Numerical analysis of rainfall type landslide in Jichang town considering strain-softening

Rainfall infiltration not only changes the seepage field of the slope, but also reduces the soil strength, which is easy to induce landslide. The soil in the slip zone often shows strain softening during the landslide process. However, the research of the two-parameter strength reduction method based on the strain softening model is still in its infancy, and the influence of seepage field has been ignored when analyzing the stability of landslides in the previous studies. The red-brown soil in the Liupanshui area has strong water retention and obvious strain softening characteristics, and many large and medium-sized landslides have occurred in this area. Understanding the disaster-causing mechanism according to the characteristics of red-brown soil is conducive to the prevention and control of landslides. A three-dimensional geological model was established for the Zhoujiapo landslide in Jichang town, Liupanshui city. Based on the fluid-structure interaction theory of unsaturated soil, a mathematical model of the interaction between the flow field and the stress field of slope was established. The rainwater seepage and the stability of the landslide were simulated by using the finite element and the two-parameter strength reduction method considering the strain softening of the soil. The results show that after rainfall, the rainwater mostly flows into the lower edge and gully along the slope in the surface soil in the tangential and transverse directions rather than all vertical infiltration. The saturation at the bottom of the gully increases significantly and the intensity decreases the most compared to other areas at the upper edge.

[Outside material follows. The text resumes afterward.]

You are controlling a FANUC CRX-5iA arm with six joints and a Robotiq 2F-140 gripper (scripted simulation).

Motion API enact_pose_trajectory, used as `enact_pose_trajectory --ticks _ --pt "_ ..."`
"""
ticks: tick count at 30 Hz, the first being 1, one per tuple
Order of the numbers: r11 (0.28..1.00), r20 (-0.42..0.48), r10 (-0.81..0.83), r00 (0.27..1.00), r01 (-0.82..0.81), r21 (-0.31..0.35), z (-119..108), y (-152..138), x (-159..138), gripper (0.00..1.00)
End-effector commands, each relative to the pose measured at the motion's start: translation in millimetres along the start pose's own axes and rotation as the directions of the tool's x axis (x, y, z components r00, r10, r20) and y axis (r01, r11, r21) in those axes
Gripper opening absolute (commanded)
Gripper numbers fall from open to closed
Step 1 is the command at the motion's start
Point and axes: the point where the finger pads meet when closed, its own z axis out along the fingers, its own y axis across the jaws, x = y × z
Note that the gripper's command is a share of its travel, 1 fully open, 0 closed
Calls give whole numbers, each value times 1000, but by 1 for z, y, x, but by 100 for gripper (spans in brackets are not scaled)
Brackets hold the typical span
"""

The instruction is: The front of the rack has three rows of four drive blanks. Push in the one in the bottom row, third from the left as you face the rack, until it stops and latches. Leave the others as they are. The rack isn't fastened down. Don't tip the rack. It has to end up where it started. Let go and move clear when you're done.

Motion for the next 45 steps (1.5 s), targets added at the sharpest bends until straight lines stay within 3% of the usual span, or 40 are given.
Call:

With time extension of rainfall, a plastic penetration zone along the gully is formed in the slope, which greatly reduces the stability of the landslide. Compared with the classical reduction method, the stability coefficient obtained by the double reduction method considering strain softening in the rainfall process changes from small to large, but the difference was within 4%. It can be seen that the negative impact of red-brown soil strain softening on landslide stability is not significant and weakens with rainfall. The prevention and control of such landslides should focus on reducing the permeability of gully soil. This study provides a theoretical basis for the prevention and control of similar landslides.